→ Instructions for the task:
Wherever the string "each" appears in a line of the listing below, report that line.

=== Section Start ===

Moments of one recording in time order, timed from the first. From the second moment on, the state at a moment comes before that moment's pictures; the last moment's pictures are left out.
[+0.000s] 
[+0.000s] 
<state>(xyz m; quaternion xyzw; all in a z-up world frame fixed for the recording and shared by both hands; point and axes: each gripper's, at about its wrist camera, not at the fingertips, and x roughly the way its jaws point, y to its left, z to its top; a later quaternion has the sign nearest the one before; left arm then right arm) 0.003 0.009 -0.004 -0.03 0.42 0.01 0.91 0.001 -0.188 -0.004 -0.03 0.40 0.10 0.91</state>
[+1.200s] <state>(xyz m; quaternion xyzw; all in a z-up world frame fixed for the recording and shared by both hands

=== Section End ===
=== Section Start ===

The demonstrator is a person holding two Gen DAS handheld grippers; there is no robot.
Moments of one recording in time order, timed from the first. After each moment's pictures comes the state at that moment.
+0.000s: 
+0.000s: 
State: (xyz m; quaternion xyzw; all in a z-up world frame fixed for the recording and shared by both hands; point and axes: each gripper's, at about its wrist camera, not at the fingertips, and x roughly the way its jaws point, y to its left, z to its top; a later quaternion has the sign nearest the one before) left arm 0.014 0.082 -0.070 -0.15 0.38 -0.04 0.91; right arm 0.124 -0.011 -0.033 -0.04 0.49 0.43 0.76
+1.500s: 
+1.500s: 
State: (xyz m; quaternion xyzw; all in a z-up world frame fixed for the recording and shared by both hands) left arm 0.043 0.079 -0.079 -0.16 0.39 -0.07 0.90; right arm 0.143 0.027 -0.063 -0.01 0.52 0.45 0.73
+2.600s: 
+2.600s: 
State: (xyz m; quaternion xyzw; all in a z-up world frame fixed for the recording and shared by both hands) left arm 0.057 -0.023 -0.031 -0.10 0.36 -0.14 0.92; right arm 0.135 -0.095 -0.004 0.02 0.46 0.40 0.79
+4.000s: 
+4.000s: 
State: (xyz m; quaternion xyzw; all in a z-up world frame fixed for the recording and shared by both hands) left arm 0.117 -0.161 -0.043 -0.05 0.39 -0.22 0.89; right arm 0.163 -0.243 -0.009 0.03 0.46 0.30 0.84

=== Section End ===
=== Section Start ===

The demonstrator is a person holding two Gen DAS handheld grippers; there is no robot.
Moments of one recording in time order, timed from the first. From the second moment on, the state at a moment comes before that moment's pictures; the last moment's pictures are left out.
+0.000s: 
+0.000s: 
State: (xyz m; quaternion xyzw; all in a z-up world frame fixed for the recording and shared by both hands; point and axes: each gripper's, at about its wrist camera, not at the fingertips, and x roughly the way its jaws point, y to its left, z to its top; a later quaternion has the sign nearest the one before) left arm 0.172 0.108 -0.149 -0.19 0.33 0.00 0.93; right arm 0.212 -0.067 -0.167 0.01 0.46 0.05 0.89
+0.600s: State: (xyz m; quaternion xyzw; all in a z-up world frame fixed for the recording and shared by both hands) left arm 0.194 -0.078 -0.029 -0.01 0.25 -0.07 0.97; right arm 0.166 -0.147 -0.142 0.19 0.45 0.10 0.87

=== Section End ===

→ Answer for this exercise:
<state>(xyz m; quaternion xyzw; all in a z-up world frame fixed for the recording and shared by both hands; point and axes: each gripper's, at about its wrist camera, not at the fingertips, and x roughly the way its jaws point, y to its left, z to its top; a later quaternion has the sign nearest the one before; left arm then right arm) 0.003 0.009 -0.004 -0.03 0.42 0.01 0.91 0.001 -0.188 -0.004 -0.03 0.40 0.10 0.91</state>
Moments of one recording in time order, timed from the first. After each moment's pictures comes the state at that moment.
State: (xyz m; quaternion xyzw; all in a z-up world frame fixed for the recording and shared by both hands; point and axes: each gripper's, at about its wrist camera, not at the fingertips, and x roughly the way its jaws point, y to its left, z to its top; a later quaternion has the sign nearest the one before) left arm 0.014 0.082 -0.070 -0.15 0.38 -0.04 0.91; right arm 0.124 -0.011 -0.033 -0.04 0.49 0.43 0.76
State: (xyz m; quaternion xyzw; all in a z-up world frame fixed for the recording and shared by both hands; point and axes: each gripper's, at about its wrist camera, not at the fingertips, and x roughly the way its jaws point, y to its left, z to its top; a later quaternion has the sign nearest the one before) left arm 0.172 0.108 -0.149 -0.19 0.33 0.00 0.93; right arm 0.212 -0.067 -0.167 0.01 0.46 0.05 0.89

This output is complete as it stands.